# nyone know where I can get a RAM/ROM dumper for Gameboy



## mpg187 (Apr 5, 2010)

I need a device that can let me transfer saves games from my Gameboy (Color) cartridges to files on my computer that I can use in emulators. Also it should be able to dump ROMs too.

I believe the device I am looking for is called a Flash Linker. I need one for Gameboy/Gameboy Color not Gameboy advance (Although if it does both then that's fine, and I hear there are ones that do GBA that can do the older Gameboy games with an addon, if that's the case I would need the addon too). I have tried like every Video Game forum I could think of and Yahoo! Answers to no avail.
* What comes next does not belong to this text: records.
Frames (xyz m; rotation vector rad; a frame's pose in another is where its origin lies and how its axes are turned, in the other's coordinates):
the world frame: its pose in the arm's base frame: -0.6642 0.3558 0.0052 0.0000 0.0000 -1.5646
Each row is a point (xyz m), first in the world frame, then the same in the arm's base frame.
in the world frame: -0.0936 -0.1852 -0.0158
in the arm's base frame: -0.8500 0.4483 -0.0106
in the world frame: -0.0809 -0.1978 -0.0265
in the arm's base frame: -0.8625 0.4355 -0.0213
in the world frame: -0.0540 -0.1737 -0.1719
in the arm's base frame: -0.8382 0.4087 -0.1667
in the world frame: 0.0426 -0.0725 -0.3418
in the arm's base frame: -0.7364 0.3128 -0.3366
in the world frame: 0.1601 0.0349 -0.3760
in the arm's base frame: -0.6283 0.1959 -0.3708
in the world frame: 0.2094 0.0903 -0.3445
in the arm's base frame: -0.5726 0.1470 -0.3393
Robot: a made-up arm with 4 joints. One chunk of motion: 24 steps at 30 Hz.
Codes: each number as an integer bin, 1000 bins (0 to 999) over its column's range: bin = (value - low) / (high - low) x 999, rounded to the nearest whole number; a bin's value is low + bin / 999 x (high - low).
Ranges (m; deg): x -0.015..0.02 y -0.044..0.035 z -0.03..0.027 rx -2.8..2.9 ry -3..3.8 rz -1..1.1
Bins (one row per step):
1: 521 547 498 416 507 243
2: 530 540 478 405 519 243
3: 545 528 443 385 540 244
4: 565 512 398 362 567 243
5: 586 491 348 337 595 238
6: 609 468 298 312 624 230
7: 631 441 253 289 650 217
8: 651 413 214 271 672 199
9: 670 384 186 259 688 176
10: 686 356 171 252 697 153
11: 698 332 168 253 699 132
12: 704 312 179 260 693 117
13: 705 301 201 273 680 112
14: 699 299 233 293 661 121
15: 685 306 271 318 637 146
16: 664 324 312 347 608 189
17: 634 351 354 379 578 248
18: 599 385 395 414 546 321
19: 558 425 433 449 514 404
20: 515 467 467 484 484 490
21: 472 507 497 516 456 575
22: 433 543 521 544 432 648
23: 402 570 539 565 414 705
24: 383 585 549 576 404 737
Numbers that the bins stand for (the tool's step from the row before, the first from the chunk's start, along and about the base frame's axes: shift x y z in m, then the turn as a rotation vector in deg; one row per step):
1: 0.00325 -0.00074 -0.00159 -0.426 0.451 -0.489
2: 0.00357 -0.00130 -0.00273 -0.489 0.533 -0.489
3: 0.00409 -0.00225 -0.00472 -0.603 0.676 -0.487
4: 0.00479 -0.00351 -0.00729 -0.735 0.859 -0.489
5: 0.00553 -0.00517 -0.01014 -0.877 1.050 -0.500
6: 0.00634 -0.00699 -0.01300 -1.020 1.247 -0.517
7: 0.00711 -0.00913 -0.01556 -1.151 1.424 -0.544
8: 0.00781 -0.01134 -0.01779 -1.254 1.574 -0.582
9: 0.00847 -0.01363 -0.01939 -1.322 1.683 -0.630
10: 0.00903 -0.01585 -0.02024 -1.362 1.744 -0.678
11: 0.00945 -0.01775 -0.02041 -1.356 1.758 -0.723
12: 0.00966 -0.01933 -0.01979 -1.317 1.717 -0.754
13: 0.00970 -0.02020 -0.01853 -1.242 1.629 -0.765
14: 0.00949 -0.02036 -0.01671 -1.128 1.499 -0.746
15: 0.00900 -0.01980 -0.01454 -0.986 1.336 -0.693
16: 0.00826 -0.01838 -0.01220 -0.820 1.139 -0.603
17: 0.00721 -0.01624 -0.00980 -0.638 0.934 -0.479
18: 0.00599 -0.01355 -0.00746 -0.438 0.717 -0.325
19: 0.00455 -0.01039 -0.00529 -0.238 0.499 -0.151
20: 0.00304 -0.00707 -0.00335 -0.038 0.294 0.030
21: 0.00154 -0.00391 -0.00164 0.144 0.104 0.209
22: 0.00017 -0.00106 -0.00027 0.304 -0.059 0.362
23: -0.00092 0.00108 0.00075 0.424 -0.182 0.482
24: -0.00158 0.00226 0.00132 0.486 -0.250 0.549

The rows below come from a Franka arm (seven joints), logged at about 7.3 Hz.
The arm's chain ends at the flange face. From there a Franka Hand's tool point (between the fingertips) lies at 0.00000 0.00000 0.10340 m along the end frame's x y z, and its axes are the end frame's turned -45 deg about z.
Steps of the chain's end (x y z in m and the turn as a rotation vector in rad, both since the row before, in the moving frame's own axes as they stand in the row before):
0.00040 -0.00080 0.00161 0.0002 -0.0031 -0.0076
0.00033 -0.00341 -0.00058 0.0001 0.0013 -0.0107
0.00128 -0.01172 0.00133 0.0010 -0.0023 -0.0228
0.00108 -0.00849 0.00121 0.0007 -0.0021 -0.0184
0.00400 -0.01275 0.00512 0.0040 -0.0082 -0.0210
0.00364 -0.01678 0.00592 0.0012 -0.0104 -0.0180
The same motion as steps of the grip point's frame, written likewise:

Does anyone here know where I can get one?


----------



## FAST6191 (Apr 6, 2010)

We had a similar thread the other week that you might want to peruse:
http://gbatemp.net/index.php?showtopic=214263&hl=


----------



## mpg187 (Apr 7, 2010)

OK thanks, I was in a rush to make my thread and didn't check to see if there was already one (I did check but not very good, I only checked like half the page and noticed that one after). Plus, after asking on lots of forums and getting no answers I didn't expect there to be one here.

In the thread there the guy says he doesn't care about ROM dumping, but the Smart Boy cartridge discussed in that thread does both anyways.

From here on in I will use that thread. Thanks again.


----------